◆ Task statement ◆
After finding the line with "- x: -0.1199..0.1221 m" in the entries below, retype exactly each line from there through the line with "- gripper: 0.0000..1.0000", including that final line.

── Material for this task ──

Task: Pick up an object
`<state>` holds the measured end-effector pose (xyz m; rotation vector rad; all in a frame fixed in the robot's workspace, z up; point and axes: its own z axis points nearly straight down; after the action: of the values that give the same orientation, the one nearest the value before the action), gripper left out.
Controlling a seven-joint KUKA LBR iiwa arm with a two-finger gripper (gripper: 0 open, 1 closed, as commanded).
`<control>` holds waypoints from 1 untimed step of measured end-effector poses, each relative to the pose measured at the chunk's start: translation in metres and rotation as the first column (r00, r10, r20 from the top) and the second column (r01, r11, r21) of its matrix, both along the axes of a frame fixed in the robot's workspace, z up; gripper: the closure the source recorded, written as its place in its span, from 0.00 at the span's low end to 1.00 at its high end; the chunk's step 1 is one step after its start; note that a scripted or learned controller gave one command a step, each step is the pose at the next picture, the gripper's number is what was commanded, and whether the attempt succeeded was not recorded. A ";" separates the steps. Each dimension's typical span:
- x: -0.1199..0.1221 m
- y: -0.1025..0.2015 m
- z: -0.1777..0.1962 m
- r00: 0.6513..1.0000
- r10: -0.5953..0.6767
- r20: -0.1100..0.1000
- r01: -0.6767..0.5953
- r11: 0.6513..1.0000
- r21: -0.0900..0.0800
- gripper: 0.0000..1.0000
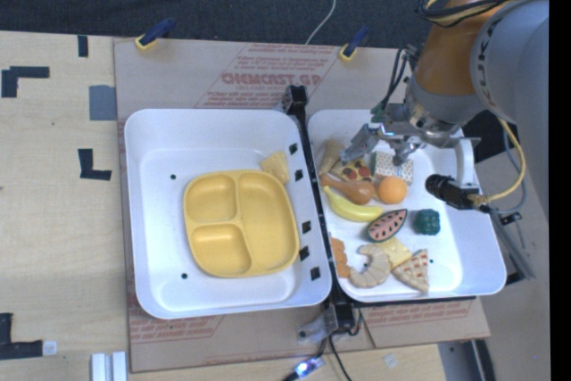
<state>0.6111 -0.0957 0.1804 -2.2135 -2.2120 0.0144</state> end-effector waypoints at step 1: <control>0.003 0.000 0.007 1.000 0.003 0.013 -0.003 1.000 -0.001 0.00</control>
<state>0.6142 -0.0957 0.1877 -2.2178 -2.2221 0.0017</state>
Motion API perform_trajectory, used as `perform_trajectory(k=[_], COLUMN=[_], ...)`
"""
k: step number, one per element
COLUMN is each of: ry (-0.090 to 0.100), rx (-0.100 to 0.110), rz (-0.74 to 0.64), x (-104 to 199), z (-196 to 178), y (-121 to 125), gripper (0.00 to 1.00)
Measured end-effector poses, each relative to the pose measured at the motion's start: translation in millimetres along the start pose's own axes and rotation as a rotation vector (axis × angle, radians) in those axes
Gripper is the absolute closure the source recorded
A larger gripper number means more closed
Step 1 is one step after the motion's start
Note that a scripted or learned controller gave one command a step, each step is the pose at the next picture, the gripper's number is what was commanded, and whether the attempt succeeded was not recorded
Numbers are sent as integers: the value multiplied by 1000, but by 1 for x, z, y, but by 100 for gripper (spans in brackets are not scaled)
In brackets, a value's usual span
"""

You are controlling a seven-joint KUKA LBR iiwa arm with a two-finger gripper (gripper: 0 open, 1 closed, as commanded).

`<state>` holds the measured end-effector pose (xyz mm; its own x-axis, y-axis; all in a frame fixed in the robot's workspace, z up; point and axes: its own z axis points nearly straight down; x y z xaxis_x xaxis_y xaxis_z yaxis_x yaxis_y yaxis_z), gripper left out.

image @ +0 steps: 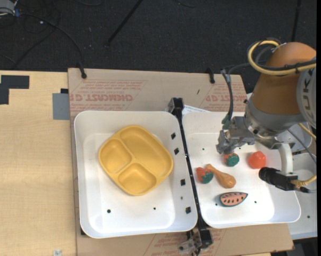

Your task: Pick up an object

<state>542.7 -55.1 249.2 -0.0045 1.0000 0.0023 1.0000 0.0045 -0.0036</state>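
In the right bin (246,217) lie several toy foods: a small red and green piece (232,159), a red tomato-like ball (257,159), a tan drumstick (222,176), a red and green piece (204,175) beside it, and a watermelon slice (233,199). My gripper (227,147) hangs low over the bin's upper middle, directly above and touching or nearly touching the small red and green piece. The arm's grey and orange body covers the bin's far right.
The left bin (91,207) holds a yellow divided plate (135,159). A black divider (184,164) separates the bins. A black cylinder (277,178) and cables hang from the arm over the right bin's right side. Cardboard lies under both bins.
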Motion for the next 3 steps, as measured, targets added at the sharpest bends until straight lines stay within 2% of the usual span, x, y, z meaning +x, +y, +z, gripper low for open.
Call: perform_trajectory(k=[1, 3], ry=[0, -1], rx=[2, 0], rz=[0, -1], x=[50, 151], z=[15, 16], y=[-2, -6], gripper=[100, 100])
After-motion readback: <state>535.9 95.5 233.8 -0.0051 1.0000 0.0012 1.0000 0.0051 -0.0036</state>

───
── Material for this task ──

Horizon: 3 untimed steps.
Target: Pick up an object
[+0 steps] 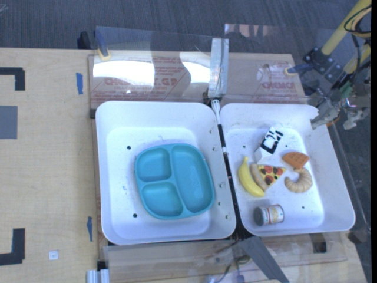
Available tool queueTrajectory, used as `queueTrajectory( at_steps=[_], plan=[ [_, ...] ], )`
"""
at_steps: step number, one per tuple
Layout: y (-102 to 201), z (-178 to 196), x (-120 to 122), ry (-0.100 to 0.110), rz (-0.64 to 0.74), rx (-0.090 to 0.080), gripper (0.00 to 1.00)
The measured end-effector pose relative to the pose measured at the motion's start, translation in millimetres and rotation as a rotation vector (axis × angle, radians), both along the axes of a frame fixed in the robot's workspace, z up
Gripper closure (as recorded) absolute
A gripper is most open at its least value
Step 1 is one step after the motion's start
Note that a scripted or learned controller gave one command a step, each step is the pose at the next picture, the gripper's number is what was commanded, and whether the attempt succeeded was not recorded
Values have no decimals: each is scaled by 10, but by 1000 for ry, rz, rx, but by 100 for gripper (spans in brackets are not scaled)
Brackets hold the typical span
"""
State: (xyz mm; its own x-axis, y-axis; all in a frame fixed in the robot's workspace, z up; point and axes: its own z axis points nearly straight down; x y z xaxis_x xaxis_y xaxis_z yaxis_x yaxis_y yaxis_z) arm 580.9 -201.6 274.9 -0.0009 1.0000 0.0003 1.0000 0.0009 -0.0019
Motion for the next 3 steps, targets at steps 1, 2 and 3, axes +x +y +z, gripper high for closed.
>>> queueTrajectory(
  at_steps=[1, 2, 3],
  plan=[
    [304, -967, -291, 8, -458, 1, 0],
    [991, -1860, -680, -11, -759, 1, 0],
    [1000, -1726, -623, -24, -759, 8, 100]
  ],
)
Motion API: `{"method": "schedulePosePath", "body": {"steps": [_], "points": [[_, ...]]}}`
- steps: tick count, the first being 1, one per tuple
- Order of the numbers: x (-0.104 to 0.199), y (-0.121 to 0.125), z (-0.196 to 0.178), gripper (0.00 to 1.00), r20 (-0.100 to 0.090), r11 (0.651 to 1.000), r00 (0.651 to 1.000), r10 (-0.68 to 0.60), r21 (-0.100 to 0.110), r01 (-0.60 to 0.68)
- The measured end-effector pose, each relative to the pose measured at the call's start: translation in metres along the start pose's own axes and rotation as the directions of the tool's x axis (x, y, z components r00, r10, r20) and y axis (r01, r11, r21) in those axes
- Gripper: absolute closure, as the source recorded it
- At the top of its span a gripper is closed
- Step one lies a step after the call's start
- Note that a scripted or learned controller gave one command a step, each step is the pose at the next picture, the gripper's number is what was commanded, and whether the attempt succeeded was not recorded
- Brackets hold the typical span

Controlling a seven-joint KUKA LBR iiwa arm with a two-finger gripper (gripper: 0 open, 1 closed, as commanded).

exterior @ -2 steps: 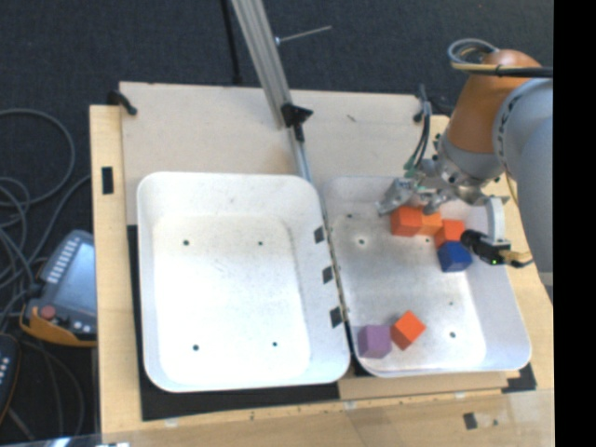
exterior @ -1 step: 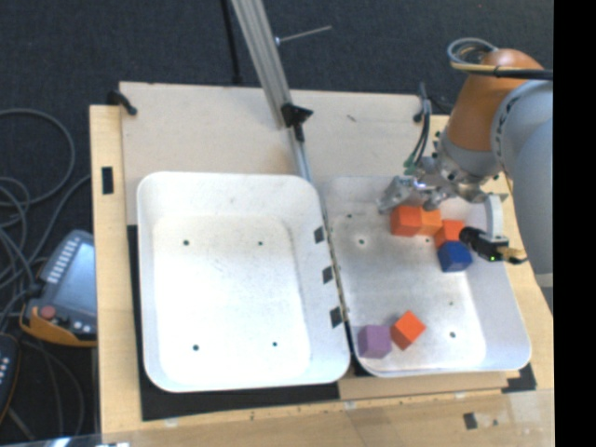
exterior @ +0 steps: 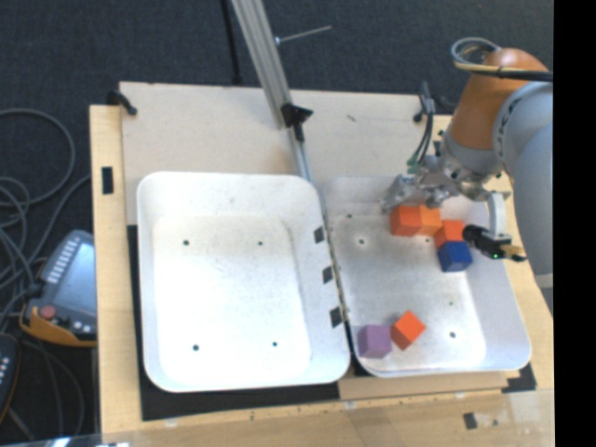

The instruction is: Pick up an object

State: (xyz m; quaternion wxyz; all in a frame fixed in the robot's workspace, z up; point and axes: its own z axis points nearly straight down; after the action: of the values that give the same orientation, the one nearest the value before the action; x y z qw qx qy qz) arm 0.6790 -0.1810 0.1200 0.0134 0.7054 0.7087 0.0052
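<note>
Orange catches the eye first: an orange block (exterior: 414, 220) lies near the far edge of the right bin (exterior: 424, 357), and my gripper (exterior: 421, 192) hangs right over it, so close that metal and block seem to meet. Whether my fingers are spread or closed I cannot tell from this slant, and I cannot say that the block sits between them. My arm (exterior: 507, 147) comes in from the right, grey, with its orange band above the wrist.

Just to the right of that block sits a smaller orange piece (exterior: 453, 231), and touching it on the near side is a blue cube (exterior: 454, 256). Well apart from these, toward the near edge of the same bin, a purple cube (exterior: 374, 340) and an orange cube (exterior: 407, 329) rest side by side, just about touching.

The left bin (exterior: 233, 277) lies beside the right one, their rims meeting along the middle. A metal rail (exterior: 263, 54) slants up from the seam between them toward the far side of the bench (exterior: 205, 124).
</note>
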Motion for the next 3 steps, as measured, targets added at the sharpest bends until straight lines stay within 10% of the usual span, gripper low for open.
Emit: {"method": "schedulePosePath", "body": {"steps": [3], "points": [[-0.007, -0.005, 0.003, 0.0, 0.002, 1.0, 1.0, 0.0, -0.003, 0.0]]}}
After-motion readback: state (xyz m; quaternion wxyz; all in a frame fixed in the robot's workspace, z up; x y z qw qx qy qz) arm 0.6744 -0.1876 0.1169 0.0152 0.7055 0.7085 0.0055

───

◆ Task response ◆
- x: -0.1199..0.1221 m
- y: -0.1025..0.2015 m
- z: -0.1777..0.1962 m
- r00: 0.6513..1.0000
- r10: -0.5953..0.6767
- r20: -0.1100..0.1000
- r01: -0.6767..0.5953
- r11: 0.6513..1.0000
- r21: -0.0900..0.0800
- gripper: 0.0000..1.0000

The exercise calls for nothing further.